TASK DETAILS:
Within the records, which lines hold the string "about"? Report each one by copying it.

(THE RECORDS begins)

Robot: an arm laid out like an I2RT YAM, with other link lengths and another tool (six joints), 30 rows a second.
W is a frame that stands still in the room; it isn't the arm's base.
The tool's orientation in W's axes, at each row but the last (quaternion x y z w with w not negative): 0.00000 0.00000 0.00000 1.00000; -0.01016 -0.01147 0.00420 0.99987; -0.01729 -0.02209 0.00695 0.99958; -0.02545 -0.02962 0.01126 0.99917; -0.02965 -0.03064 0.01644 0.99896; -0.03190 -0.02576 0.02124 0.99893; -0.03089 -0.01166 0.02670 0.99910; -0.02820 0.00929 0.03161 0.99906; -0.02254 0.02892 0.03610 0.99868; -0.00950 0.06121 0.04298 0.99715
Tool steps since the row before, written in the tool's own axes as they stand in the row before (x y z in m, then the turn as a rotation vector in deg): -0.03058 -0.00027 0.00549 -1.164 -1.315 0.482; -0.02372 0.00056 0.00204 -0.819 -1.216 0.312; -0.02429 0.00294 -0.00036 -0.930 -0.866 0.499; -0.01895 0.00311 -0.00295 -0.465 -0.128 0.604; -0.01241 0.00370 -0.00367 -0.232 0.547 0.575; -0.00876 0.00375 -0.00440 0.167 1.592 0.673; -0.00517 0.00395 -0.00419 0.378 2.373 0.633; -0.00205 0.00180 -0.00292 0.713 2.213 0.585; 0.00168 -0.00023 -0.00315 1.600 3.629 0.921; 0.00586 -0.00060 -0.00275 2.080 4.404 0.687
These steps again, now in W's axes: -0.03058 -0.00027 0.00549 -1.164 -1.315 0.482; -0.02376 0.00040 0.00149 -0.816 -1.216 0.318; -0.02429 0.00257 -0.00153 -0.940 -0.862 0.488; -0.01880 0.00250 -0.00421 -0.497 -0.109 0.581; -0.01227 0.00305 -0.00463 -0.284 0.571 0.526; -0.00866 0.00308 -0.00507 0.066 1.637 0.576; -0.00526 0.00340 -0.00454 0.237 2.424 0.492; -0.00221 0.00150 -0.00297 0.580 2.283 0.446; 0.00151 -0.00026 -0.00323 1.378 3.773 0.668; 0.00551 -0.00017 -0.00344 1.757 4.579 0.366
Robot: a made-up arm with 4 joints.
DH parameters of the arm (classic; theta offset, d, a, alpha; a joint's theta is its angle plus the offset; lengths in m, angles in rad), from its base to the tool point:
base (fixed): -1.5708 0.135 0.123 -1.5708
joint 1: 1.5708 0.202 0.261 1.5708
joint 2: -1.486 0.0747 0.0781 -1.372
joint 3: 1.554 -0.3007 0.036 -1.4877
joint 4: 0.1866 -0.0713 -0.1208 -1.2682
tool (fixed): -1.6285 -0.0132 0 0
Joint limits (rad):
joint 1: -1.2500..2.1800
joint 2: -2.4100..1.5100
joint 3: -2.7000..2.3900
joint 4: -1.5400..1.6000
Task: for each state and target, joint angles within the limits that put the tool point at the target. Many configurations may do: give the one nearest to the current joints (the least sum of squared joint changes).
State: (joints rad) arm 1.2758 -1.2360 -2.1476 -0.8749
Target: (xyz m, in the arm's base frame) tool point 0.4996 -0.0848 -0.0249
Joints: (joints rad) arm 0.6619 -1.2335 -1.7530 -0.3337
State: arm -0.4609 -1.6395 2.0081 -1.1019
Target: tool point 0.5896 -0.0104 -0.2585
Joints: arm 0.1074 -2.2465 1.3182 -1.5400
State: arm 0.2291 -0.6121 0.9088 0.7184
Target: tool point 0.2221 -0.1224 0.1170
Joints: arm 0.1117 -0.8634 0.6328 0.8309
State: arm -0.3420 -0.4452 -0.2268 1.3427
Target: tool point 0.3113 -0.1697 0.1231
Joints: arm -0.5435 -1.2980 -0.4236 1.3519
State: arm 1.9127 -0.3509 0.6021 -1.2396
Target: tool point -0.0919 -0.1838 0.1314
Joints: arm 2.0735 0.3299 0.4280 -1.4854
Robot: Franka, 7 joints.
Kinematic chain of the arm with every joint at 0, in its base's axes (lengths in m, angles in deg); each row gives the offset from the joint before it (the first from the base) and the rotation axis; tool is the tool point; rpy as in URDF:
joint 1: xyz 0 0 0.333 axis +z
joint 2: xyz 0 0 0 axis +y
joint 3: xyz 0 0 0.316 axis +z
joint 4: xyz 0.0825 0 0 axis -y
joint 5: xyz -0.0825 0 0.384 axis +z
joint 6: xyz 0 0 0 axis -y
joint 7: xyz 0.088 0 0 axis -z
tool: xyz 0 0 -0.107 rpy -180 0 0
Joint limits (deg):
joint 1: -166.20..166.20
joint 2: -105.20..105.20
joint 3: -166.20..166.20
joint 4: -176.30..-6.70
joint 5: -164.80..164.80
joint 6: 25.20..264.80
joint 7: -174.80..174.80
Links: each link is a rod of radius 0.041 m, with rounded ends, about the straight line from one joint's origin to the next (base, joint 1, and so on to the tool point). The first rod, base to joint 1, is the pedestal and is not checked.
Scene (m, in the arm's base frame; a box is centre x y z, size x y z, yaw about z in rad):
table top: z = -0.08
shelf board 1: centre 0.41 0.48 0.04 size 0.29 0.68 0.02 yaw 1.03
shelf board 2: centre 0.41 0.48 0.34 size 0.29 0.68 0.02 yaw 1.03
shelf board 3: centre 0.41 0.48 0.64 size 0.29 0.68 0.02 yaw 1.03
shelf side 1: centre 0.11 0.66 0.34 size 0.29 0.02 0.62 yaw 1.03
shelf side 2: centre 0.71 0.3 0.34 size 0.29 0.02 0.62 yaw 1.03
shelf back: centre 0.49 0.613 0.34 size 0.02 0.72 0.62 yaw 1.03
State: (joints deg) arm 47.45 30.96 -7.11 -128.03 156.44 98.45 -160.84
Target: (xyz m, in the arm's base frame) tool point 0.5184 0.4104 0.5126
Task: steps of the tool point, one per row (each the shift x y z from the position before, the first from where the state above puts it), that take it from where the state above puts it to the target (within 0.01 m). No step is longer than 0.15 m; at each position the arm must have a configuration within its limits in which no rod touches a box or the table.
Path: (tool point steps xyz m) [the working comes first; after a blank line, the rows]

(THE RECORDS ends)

WRITTEN RESPONSE:
Links: each link is a rod of radius 0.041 m, with rounded ends, about the straight line from one joint's origin to the next (base, joint 1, and so on to the tool point). The first rod, base to joint 1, is the pedestal and is not checked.
Scene (m, in the arm's base frame; a box is centre x y z, size x y z, yaw about z in rad):

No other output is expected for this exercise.